▸ **AIM OF THE EXERCISE**: Could you copy out every line of the data where the word "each" occurs?

***

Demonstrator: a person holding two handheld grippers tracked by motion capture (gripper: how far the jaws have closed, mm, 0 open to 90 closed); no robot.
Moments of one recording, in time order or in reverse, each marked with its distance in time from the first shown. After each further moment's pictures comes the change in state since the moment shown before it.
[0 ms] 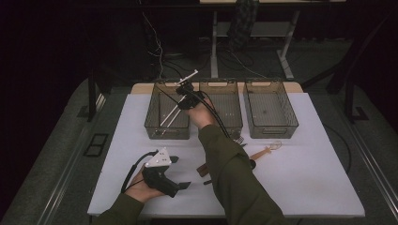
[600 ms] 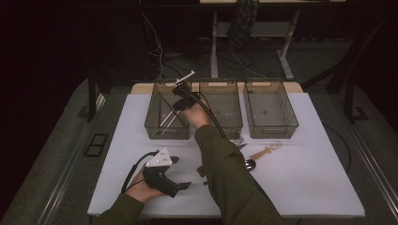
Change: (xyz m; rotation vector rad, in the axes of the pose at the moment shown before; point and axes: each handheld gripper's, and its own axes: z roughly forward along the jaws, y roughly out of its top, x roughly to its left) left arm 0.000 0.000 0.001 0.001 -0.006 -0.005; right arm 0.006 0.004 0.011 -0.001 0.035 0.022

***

▸ **REPLY TO THE EXERCISE**:
Moments of one recording, in time order or in reverse, each marked with its distance in time from the first shown. After each further moment's pictures comes the change in state since the moment shown before it.
Change: (xyz m; rotation vector rad, in the axes of the pose at the moment shown before; point and axes: each handheld gripper's, and its own axes: z roughly forward along the jaws, y roughly out of its top, x roughly to its left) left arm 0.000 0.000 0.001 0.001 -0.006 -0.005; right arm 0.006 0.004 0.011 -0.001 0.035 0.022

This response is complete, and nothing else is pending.